→ **What you should do**
Set each line of the records down again exactly, please.
Segment Start: Records
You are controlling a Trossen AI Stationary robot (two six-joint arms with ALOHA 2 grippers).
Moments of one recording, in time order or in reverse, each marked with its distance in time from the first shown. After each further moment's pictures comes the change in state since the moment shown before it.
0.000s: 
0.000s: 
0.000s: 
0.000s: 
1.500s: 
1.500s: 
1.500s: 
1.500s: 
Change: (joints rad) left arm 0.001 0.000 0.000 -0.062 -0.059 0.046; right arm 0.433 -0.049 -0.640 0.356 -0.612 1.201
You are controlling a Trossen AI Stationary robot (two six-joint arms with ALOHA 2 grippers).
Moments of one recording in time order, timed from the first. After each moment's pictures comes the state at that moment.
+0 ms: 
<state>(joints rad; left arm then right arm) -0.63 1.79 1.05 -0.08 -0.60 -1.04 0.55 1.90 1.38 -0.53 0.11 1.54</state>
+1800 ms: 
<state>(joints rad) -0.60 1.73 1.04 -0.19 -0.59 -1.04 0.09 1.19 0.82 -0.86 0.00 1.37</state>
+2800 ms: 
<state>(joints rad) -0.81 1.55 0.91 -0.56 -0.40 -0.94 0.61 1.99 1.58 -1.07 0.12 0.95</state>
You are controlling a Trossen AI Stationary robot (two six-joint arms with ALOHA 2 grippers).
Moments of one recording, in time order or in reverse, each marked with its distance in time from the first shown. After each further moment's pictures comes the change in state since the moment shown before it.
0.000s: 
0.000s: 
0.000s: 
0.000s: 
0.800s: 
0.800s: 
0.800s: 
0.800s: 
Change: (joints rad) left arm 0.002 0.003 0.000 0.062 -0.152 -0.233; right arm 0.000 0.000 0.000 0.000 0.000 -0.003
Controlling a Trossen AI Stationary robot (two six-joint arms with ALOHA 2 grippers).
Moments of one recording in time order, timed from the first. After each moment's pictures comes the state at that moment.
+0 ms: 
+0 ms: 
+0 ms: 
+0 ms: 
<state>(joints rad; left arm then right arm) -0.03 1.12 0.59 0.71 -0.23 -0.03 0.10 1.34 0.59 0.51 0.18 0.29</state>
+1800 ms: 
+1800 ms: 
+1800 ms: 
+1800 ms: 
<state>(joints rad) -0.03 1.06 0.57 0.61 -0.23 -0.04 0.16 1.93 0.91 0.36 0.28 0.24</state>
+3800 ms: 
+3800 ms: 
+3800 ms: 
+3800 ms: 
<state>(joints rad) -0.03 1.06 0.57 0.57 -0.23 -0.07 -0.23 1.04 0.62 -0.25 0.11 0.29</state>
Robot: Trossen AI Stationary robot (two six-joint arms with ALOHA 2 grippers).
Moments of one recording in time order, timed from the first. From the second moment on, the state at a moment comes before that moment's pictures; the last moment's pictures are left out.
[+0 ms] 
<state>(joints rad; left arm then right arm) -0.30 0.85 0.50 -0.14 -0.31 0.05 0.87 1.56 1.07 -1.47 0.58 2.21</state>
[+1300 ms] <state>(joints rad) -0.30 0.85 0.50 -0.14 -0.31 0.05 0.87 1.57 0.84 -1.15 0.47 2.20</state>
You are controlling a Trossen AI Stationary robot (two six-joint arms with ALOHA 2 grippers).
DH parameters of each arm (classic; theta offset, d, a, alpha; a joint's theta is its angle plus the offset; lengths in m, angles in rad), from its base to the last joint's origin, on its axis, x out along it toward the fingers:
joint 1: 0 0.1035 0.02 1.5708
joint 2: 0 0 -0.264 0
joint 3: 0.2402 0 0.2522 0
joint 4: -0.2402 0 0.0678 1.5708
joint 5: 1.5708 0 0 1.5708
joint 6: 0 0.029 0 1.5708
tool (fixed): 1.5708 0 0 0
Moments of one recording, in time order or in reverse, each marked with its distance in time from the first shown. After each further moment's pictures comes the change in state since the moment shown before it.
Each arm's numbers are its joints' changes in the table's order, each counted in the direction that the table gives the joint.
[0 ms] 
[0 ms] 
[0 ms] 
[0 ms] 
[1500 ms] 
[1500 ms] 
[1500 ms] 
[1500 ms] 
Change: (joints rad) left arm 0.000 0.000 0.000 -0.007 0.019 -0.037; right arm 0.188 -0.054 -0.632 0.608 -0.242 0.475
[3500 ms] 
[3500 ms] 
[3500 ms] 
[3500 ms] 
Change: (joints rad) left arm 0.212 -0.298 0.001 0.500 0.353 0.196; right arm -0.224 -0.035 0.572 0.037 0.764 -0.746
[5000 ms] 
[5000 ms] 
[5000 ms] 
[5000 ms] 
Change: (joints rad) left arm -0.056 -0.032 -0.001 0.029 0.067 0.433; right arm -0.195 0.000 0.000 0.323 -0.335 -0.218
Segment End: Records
→ **Written solution**
You are controlling a Trossen AI Stationary robot (two six-joint arms with ALOHA 2 grippers).
Moments of one recording, in time order or in reverse, each marked with its distance in time from the first shown. After each further moment's pictures comes the change in state since the moment shown before it.
0.000s: 
0.000s: 
0.000s: 
0.000s: 
1.500s: 
1.500s: 
1.500s: 
1.500s: 
Change: (joints rad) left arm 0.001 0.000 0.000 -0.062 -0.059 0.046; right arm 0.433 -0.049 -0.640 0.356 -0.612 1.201
You are controlling a Trossen AI Stationary robot (two six-joint arms with ALOHA 2 grippers).
Moments of one recording in time order, timed from the first. After each moment's pictures comes the state at that moment.
+0 ms: 
<state>(joints rad; left arm then right arm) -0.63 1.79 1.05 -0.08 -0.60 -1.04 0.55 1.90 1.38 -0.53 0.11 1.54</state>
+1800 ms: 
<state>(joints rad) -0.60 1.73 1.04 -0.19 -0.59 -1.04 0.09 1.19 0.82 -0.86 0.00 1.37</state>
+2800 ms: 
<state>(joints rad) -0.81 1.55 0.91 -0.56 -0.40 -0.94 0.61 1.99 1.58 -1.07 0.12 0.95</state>
You are controlling a Trossen AI Stationary robot (two six-joint arms with ALOHA 2 grippers).
Moments of one recording, in time order or in reverse, each marked with its distance in time from the first shown. After each further moment's pictures comes the change in state since the moment shown before it.
0.000s: 
0.000s: 
0.000s: 
0.000s: 
0.800s: 
0.800s: 
0.800s: 
0.800s: 
Change: (joints rad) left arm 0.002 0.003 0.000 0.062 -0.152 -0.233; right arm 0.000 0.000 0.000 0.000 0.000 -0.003
Controlling a Trossen AI Stationary robot (two six-joint arms with ALOHA 2 grippers).
Moments of one recording in time order, timed from the first. After each moment's pictures comes the state at that moment.
+0 ms: 
+0 ms: 
+0 ms: 
+0 ms: 
<state>(joints rad; left arm then right arm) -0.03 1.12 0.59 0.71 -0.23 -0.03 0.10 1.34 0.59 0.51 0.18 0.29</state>
+1800 ms: 
+1800 ms: 
+1800 ms: 
+1800 ms: 
<state>(joints rad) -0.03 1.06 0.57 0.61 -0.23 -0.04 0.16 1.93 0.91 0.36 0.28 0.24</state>
+3800 ms: 
+3800 ms: 
+3800 ms: 
+3800 ms: 
<state>(joints rad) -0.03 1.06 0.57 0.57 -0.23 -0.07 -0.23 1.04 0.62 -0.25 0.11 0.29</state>
Robot: Trossen AI Stationary robot (two six-joint arms with ALOHA 2 grippers).
Moments of one recording in time order, timed from the first. From the second moment on, the state at a moment comes before that moment's pictures; the last moment's pictures are left out.
[+0 ms] 
<state>(joints rad; left arm then right arm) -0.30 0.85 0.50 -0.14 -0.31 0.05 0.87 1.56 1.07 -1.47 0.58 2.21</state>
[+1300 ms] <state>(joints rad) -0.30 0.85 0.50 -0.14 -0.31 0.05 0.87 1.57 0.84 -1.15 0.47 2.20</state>
You are controlling a Trossen AI Stationary robot (two six-joint arms with ALOHA 2 grippers).
DH parameters of each arm (classic; theta offset, d, a, alpha; a joint's theta is its angle plus the offset; lengths in m, angles in rad), from its base to the last joint's origin, on its axis, x out along it toward the fingers:
joint 1: 0 0.1035 0.02 1.5708
joint 2: 0 0 -0.264 0
joint 3: 0.2402 0 0.2522 0
joint 4: -0.2402 0 0.0678 1.5708
joint 5: 1.5708 0 0 1.5708
joint 6: 0 0.029 0 1.5708
tool (fixed): 1.5708 0 0 0
Moments of one recording, in time order or in reverse, each marked with its distance in time from the first shown. After each further moment's pictures comes the change in state since the moment shown before it.
Each arm's numbers are its joints' changes in the table's order, each counted in the direction that the table gives the joint.
[0 ms] 
[0 ms] 
[0 ms] 
[0 ms] 
[1500 ms] 
[1500 ms] 
[1500 ms] 
[1500 ms] 
Change: (joints rad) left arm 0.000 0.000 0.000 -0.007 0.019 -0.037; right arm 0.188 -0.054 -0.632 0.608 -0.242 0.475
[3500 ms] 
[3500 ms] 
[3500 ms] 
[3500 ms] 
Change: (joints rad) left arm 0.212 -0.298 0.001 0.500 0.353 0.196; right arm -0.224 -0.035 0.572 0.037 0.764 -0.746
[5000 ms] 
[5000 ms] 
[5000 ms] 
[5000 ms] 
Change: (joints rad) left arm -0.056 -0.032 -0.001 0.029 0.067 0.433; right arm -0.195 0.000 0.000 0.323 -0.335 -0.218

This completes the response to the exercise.